**WHAT YOU WILL DO:** Using the data beneath this instruction, retype only the lines from the one that contains "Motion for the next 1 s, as" down to the one that contains "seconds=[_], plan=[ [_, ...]", both included, exactly as they appear.

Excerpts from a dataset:
"""

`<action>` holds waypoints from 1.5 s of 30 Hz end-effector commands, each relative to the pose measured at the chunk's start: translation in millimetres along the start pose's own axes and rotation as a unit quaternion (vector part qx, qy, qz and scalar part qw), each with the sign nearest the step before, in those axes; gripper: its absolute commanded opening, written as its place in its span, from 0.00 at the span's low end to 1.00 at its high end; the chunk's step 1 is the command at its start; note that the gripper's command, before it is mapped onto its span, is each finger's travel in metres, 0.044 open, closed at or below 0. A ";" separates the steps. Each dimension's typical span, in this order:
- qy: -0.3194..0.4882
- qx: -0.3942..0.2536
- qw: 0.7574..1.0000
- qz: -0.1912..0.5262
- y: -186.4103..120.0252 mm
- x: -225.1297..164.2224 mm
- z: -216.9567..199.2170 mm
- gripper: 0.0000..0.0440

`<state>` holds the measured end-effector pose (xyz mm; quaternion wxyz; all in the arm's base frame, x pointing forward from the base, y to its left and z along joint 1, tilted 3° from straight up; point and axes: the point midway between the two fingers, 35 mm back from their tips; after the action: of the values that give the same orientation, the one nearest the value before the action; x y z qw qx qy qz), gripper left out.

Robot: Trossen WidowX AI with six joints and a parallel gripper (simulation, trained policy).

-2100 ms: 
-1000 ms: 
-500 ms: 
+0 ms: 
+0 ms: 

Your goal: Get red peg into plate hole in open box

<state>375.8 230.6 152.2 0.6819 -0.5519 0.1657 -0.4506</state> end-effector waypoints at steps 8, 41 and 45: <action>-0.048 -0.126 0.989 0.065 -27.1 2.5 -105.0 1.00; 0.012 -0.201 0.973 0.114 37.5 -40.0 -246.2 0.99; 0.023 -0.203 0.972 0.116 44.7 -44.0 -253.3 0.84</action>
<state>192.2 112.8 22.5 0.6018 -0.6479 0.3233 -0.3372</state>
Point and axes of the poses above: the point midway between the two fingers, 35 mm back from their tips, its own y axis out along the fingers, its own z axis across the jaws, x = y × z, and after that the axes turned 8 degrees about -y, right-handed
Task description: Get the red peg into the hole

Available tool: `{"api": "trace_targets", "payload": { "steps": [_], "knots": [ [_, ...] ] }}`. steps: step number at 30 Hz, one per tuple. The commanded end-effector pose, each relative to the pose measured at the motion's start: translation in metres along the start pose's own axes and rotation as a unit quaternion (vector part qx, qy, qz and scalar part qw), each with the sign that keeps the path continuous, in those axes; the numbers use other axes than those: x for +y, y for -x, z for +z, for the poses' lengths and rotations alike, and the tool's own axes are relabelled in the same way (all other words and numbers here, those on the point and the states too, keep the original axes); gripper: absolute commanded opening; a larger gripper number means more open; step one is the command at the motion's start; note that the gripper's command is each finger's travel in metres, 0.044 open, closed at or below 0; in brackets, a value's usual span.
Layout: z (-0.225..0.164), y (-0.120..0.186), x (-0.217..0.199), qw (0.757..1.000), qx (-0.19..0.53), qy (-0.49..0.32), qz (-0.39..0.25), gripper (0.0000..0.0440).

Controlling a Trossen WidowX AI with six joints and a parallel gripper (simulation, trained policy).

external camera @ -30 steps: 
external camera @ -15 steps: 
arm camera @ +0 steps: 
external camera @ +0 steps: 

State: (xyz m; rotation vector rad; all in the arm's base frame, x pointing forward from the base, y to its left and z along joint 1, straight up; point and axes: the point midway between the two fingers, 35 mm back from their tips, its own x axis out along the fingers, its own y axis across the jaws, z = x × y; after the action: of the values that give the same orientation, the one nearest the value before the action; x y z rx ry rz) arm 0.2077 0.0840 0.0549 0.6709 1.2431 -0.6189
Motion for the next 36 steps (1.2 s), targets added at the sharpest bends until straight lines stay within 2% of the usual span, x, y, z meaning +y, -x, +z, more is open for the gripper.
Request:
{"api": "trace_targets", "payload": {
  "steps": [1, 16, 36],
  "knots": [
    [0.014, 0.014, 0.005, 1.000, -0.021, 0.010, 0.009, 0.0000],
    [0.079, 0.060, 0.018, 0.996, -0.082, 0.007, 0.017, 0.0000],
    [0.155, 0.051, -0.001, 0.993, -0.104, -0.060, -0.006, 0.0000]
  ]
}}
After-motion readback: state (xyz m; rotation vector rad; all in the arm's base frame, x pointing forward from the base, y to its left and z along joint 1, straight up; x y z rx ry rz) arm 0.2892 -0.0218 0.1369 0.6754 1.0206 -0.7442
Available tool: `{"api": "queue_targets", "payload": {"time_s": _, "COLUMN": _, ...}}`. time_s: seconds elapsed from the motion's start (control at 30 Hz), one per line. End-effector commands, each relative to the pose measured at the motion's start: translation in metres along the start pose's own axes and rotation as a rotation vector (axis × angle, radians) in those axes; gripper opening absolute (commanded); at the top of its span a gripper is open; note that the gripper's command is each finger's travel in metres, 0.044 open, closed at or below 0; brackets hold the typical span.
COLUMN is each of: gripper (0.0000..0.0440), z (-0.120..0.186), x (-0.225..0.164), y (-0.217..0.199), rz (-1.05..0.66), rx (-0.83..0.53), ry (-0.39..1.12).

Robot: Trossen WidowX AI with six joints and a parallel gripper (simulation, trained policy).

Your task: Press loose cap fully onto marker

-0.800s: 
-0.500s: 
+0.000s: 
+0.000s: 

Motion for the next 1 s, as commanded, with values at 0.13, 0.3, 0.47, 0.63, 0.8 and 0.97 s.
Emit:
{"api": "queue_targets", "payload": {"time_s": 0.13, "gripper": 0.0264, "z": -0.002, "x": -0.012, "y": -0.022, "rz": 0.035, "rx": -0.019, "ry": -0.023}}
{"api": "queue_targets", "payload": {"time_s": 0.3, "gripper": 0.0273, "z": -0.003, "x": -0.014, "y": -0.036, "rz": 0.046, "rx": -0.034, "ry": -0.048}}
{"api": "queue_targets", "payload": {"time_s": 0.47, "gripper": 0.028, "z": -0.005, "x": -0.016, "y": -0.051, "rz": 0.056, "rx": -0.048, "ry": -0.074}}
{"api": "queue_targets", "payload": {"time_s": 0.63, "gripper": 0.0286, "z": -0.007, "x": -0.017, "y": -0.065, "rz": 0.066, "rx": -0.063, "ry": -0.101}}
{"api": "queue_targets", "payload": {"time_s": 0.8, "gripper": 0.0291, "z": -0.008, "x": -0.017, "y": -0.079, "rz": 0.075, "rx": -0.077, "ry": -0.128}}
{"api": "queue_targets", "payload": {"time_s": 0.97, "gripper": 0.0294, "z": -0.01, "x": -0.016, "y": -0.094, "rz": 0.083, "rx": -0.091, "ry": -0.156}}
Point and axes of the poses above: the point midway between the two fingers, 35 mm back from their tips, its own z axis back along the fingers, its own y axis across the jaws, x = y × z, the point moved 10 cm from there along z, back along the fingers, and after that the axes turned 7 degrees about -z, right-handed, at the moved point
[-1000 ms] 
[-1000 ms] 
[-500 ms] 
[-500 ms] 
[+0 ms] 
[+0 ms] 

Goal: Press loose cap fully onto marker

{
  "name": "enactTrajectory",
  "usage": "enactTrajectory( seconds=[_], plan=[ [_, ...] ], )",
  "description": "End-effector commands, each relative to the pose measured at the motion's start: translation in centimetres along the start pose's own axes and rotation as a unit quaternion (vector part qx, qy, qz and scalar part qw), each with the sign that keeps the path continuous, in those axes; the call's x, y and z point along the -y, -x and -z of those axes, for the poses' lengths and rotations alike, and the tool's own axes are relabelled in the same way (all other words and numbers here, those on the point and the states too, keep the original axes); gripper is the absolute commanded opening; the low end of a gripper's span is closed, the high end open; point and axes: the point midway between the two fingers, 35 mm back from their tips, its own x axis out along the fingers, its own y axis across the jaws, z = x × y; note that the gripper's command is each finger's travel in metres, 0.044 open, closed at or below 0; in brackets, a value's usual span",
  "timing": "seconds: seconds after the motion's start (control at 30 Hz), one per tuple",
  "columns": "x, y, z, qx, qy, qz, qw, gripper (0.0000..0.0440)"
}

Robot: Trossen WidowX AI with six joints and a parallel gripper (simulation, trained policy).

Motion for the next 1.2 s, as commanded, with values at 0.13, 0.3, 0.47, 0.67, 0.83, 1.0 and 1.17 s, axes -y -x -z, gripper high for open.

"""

**YOUR RESPONSE:**
Motion for the next 1 s, as commanded, with values at 0.13, 0.3, 0.47, 0.63, 0.8 and 0.97 s.
Emit:
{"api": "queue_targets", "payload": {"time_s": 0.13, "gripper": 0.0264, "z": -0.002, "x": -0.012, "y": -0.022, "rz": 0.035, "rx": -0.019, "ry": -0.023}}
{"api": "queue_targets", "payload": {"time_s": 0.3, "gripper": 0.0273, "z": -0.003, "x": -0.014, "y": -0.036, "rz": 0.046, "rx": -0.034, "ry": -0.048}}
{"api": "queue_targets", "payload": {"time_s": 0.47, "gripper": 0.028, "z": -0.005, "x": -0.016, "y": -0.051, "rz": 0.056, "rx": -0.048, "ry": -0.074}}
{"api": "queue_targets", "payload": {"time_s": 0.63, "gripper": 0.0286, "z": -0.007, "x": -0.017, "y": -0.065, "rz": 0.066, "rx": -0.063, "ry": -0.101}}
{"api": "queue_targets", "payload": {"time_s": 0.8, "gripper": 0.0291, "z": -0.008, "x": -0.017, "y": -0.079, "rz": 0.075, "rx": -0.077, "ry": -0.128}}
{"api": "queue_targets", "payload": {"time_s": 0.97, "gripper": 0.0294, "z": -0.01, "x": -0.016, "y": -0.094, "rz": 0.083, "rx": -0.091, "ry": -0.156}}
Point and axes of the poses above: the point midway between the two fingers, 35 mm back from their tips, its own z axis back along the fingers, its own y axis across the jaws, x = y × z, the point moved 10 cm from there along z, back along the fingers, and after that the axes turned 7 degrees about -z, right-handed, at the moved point
[-1000 ms] 
[-1000 ms] 
[-500 ms] 
[-500 ms] 
[+0 ms] 
[+0 ms] 

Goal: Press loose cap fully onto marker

{
  "name": "enactTrajectory",
  "usage": "enactTrajectory( seconds=[_], plan=[ [_, ...] ], )",

There is nothing else to the answer.